5. Software and Customization
Keychron’s QMK and VIA firmware support on the Q3 Max is where the keyboard pulls significantly ahead for power users. QMK/VIA is open-source and community-supported, meaning virtually every aspect of key behavior – macros, layers, tap-hold behavior, RGB patterns – can be modified through a browser interface or compiled firmware without relying on proprietary software. For anyone who customizes their layout seriously, this is a major advantage.
The Air96 uses NuPhy’s own driver software for customization. It works, covers the basics of remapping and RGB control, and doesn’t require an account to use. But it’s nowhere near as deep as QMK, and NuPhy’s software has occasionally received criticism for stability on certain operating systems. For users who want to remap a few keys and set a lighting profile without digging into open-source tooling, the NuPhy app is perfectly adequate. For anyone who treats their keyboard layout as an ongoing project, it will feel limiting quickly.
6. Layout and Key Count
Both keyboards use a 96% layout, which means they retain a number pad while eliminating most of the spacing between key clusters. That’s the core selling point of the format – you get full functionality in a footprint closer to a tenkeyless board. The Q3 Max and Air96 execute this layout in nearly identical fashion, with small differences in key sizing and spacing that are difficult to perceive until you’ve used both.
The Q3 Max includes PBT double-shot keycaps with a slightly textured surface that handles fingertip oils well over time. The Air96 ships with dye-sublimated PBT, which is competitive but slightly less durable against legend wear with heavy use. Both sets are fully removable and compatible with standard third-party keycap sets, which is a non-trivial benefit given how mature the aftermarket keycap market has become.
7. Price and Value
The Q3 Max retails in the $200-220 range depending on switch and color variant. The NuPhy Air96 sits around $130-150. That’s a real gap, and it’s the reason this comparison doesn’t have a clean universal answer.
At $200+, the Q3 Max needs to justify its price through feel, build, and flexibility – and largely it does. The aluminum chassis, gasket mount, QMK support, and larger battery add up to a keyboard that competes comfortably with enthusiast-tier boards costing far more. For someone setting up a permanent desk, it’s a rational investment. The Air96, at $130-150, is genuinely strong value for a portable wireless board with multi-device support and decent typing feel. It doesn’t outperform the Q3 Max – but it costs significantly less and weighs half as much, which for a specific kind of user is the entire argument.

Verdict: Which One Should You Buy?
If your keyboard stays on your desk and you want the best typing experience in this price range, buy the Keychron Q3 Max.

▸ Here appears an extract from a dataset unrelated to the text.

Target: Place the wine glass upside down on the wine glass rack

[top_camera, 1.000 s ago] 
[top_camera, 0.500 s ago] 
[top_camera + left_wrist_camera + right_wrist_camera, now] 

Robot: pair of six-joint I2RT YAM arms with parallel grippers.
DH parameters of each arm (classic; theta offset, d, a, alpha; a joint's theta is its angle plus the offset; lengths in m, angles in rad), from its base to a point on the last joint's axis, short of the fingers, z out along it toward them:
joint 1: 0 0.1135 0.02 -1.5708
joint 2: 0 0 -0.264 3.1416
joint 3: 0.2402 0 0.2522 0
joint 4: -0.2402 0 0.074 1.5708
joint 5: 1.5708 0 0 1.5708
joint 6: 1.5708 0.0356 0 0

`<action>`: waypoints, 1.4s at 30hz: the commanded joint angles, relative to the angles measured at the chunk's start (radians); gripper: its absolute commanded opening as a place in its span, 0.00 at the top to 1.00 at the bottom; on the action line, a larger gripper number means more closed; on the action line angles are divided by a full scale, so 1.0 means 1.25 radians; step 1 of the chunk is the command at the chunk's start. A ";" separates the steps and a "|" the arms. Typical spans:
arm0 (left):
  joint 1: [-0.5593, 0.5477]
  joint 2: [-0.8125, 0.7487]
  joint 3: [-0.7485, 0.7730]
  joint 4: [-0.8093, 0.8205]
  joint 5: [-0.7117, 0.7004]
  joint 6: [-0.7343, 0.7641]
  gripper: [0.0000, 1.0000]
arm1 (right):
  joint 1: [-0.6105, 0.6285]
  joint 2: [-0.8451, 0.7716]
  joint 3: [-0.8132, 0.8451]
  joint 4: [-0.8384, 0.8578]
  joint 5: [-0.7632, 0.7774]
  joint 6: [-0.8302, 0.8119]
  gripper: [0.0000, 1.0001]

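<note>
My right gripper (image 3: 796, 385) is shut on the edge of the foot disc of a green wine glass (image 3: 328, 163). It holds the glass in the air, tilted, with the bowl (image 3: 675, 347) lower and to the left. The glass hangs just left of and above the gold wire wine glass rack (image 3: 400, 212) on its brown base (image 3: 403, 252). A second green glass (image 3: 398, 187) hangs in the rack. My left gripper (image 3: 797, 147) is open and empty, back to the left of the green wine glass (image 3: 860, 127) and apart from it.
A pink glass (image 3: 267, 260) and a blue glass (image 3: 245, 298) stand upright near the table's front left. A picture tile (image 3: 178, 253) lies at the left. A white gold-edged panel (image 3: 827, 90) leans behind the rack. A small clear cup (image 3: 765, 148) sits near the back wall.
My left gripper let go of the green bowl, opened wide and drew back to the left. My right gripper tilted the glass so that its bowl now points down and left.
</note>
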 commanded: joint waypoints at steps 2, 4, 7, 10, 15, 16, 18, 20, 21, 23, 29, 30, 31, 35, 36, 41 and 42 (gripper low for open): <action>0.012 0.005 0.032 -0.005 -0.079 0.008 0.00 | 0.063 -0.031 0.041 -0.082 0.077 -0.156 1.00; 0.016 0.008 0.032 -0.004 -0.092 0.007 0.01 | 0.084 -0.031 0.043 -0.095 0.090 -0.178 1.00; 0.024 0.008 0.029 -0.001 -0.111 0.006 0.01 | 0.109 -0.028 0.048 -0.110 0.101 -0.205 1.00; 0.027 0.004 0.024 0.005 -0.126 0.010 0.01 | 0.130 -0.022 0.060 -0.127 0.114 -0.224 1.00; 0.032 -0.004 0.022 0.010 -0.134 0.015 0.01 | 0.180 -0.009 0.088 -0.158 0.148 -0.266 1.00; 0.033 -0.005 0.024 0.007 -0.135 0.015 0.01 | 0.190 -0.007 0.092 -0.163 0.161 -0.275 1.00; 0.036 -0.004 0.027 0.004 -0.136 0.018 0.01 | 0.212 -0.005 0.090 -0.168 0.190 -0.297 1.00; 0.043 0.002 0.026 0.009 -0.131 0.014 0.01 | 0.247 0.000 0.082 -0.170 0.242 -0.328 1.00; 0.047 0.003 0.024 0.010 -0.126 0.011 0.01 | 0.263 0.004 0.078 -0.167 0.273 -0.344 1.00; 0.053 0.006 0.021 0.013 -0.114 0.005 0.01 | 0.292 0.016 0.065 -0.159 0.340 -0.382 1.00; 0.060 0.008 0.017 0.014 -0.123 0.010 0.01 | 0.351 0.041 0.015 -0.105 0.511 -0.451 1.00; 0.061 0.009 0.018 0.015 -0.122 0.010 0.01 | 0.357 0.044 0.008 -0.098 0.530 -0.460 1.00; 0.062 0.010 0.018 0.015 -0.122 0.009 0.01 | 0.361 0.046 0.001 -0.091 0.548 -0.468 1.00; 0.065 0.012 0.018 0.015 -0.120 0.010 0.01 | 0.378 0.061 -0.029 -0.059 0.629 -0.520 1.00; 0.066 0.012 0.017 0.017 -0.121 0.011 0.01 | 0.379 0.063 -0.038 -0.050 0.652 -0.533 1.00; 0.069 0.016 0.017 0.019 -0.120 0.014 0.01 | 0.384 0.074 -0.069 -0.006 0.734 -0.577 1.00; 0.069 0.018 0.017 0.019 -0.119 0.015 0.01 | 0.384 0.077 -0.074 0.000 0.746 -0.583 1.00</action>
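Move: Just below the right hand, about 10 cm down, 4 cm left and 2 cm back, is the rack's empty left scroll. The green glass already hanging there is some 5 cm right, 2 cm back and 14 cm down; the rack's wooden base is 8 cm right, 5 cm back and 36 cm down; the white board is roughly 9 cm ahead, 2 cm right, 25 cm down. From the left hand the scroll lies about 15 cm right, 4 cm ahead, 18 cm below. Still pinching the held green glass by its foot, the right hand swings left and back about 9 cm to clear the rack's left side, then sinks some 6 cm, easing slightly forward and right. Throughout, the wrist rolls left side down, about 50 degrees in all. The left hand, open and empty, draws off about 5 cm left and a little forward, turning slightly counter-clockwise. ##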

The gasket mount, QMK/VIA support, aluminum build, and long battery life make it the stronger product in almost every technical category.

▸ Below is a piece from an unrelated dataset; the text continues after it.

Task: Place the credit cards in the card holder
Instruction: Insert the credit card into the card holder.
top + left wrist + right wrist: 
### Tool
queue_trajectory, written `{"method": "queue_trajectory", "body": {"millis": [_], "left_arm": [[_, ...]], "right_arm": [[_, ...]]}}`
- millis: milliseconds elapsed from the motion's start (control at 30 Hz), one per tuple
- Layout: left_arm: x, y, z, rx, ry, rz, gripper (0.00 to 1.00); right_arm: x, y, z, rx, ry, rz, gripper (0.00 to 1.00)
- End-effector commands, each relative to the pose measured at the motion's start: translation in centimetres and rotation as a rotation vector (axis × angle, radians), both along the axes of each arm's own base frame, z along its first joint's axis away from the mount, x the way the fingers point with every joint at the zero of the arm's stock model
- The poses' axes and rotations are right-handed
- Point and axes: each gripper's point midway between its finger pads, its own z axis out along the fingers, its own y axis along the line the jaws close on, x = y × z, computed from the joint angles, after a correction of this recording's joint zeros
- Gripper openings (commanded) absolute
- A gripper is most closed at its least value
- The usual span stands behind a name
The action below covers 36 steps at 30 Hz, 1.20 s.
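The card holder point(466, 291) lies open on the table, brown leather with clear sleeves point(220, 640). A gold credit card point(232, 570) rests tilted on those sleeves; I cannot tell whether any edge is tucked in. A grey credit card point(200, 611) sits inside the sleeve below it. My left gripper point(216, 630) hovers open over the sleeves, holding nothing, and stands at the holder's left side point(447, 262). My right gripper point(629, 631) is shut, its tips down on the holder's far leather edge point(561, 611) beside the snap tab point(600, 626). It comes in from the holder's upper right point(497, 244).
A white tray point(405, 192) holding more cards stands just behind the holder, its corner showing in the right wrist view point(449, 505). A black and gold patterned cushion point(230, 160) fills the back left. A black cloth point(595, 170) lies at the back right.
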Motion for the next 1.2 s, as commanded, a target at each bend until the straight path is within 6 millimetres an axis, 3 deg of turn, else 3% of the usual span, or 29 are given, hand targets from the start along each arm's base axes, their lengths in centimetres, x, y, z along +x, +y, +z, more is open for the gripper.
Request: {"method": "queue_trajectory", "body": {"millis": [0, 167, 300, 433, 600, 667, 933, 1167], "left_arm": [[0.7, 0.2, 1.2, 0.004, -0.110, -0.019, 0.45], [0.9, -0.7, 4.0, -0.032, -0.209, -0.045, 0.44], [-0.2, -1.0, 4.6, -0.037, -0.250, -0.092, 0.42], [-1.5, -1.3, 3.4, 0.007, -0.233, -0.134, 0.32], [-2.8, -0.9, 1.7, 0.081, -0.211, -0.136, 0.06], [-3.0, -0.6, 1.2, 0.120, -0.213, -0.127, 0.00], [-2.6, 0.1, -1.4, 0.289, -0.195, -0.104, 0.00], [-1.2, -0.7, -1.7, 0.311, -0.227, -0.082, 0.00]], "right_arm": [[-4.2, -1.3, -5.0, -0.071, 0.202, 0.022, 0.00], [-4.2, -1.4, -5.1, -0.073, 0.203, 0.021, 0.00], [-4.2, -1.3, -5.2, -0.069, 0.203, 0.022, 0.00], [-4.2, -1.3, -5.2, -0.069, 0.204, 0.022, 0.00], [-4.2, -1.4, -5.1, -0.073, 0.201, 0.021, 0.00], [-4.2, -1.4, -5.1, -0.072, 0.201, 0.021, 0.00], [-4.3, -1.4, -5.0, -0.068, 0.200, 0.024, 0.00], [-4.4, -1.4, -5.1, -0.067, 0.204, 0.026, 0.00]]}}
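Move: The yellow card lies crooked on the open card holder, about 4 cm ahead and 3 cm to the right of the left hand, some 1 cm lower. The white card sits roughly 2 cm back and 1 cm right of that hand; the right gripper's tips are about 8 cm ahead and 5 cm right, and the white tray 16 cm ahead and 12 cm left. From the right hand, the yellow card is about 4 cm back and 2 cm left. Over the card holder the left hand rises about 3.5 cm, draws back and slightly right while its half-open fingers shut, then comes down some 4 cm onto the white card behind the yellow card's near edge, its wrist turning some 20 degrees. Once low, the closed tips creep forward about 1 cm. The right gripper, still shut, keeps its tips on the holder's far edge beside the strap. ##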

If you move between spaces – office to home to travel – and the idea of carrying a 1.5kg keyboard makes you tired, buy the NuPhy Air96. The weight reduction is real, the wireless performance is comparable, and the $70-80 price difference is money you don’t have to spend if portability is actually your priority.
The one thing worth sitting with: the Q3 Max’s QMK support is the kind of feature that seems optional until you’ve used it, at which point going back to proprietary software feels like a genuine downgrade. If you’ve never remapped a key in your life, that may not matter. If you have, the Air96’s software ceiling will become apparent quickly.

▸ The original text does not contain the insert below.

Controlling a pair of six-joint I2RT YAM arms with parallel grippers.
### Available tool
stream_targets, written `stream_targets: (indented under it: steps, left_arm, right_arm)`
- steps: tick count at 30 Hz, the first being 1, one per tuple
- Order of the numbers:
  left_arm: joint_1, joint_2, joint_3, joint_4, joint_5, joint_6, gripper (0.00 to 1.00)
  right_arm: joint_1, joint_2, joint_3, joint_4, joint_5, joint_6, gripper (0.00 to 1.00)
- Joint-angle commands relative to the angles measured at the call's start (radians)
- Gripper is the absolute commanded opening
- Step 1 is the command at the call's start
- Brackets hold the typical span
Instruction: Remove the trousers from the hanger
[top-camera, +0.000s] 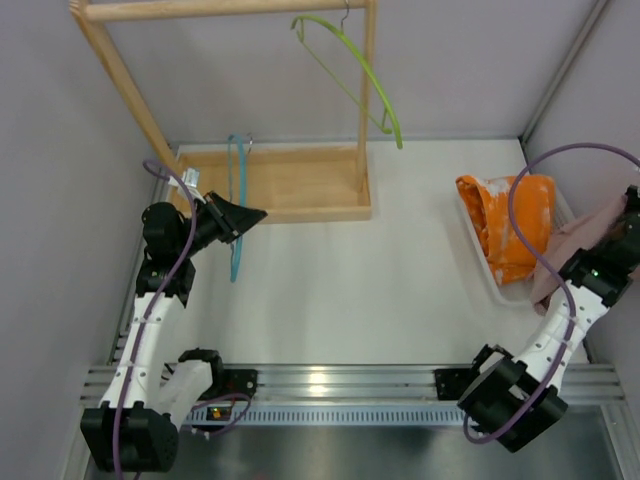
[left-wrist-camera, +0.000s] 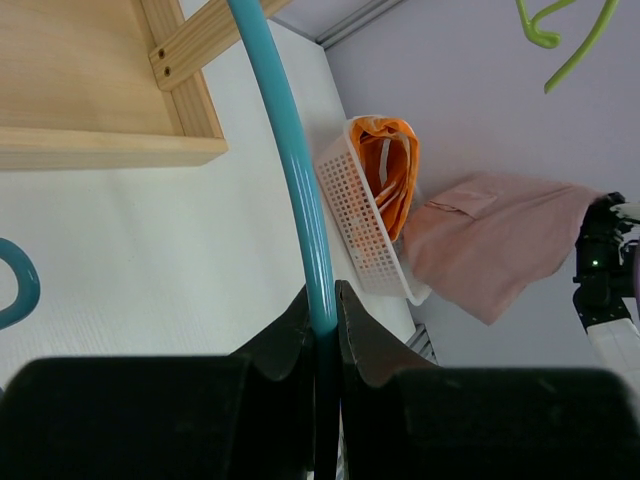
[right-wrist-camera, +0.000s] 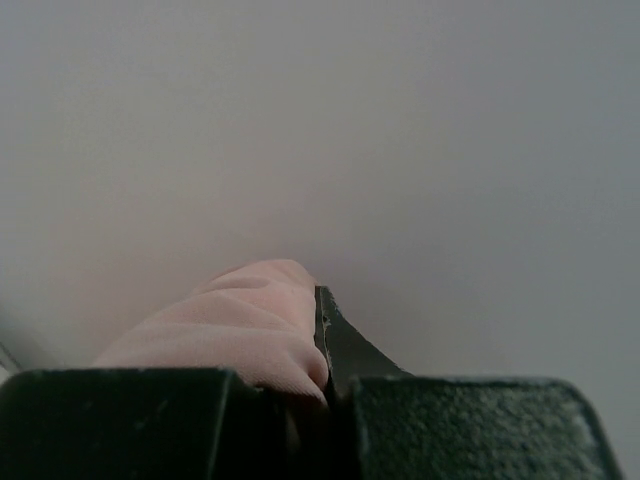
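Observation:
The orange trousers with a white pattern lie in the white basket at the right; they also show in the left wrist view. My right gripper is shut on the dusty pink trousers, held up beside the basket near the right wall; the pink cloth covers one finger in the right wrist view. My left gripper is shut on the bare teal hanger, pinched between the jaws in the left wrist view. A bare green hanger hangs from the wooden rack.
The rack's wooden base stands at the back left, with its slanted post and top rail above. The basket sits close to the right wall. An aluminium rail runs along the table's near edge.

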Motion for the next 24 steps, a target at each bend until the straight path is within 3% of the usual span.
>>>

Frequently Asked Questions
Is the Keychron Q3 Max worth the higher price over the NuPhy Air96?
Yes, if you want a permanent desk setup. The aluminum chassis, gasket mount, and QMK/VIA support justify the premium for serious typists.
Which keyboard is better for travel, the Q3 Max or the Air96?
The NuPhy Air96 is significantly lighter and thinner, making it the better choice for commuting or frequent travel between workspaces.